===== DATA SECTION =====

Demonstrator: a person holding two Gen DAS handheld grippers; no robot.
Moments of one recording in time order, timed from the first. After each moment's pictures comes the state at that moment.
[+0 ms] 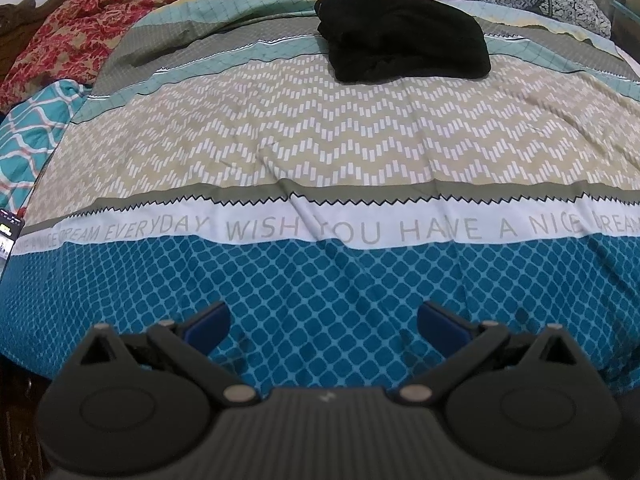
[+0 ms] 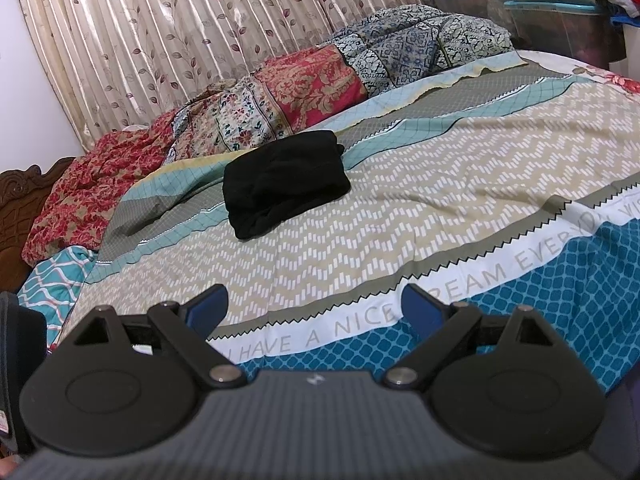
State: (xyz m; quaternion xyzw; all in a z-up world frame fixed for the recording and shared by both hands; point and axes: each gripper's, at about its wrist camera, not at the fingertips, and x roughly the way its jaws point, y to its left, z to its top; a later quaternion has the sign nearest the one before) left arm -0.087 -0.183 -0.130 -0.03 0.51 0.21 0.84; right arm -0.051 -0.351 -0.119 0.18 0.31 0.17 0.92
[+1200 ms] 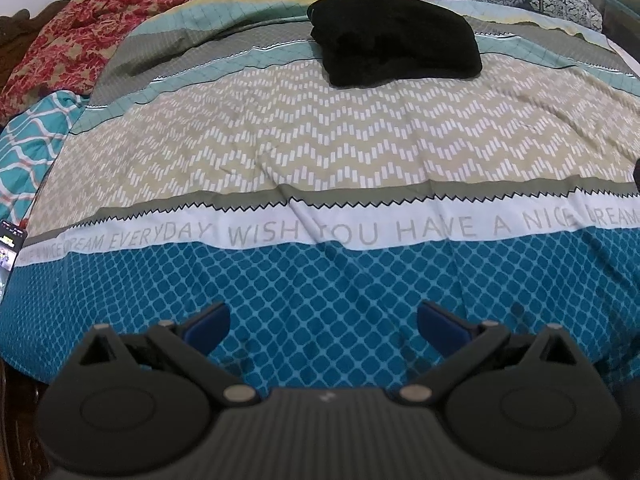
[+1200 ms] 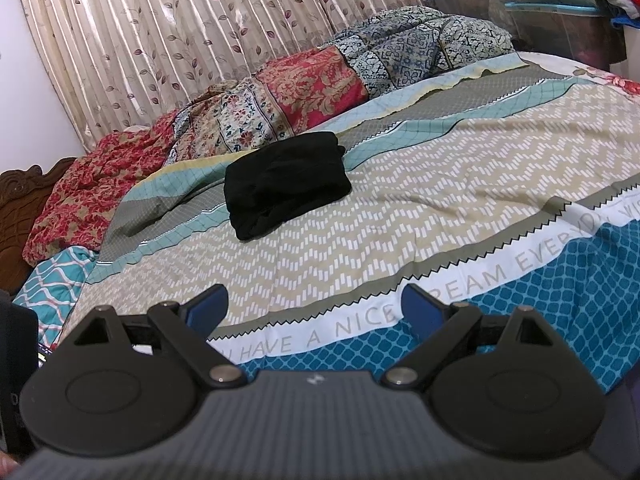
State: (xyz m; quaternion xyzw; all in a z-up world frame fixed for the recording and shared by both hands) left arm -0.091 -0.184 -0.123 -0.02 0.51 0.19 0.84; right arm -0.052 -0.352 -0.120 0.18 0.31 0.17 0.92
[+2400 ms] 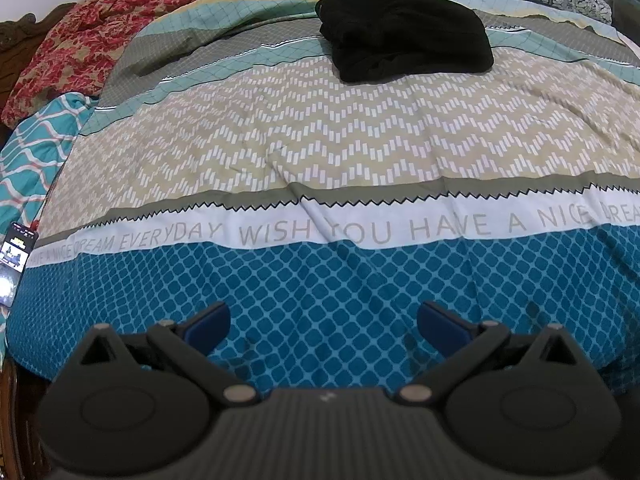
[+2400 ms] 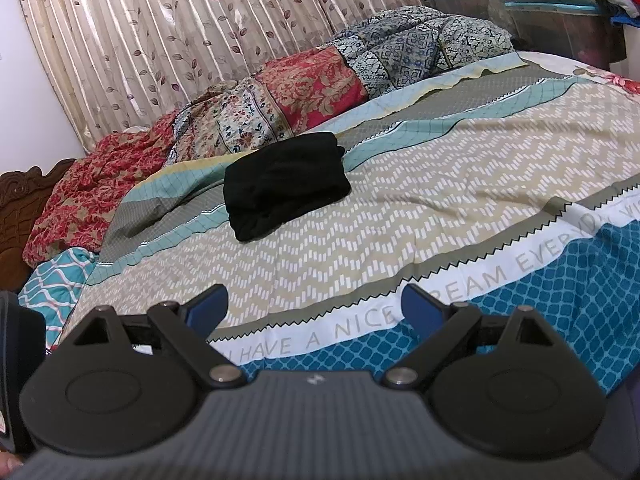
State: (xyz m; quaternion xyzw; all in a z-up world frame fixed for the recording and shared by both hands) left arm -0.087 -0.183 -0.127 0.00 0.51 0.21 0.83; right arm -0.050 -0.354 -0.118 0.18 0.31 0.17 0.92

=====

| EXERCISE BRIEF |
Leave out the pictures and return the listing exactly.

| ANSWER BOX |
Demonstrator: a person holding two Gen DAS handheld grippers; no robot.
Moments of one recording in time order, timed from the first. After each moment's pictures comes the state at that moment.
[+0 ms] 
[+0 ms] 
State: (xyz m; quaternion xyzw; all in a z-up world frame fixed for the recording and shared by both hands; point and axes: each gripper's, at about its wrist camera, not at the fingertips, and x roughly the way its jaws point, y to its left, z to its top; a later quaternion has the sign nearest the one before) left arm -0.087 -0.183 -0.130 -0.03 0.51 0.21 0.84; right arm -0.051 -0.351 -0.119 0.18 0.31 0.17 0.92
[+1200 ms] 
[+1200 ms] 
State: (xyz m; quaternion xyzw; all in a z-up world frame fixed for the recording and shared by both hands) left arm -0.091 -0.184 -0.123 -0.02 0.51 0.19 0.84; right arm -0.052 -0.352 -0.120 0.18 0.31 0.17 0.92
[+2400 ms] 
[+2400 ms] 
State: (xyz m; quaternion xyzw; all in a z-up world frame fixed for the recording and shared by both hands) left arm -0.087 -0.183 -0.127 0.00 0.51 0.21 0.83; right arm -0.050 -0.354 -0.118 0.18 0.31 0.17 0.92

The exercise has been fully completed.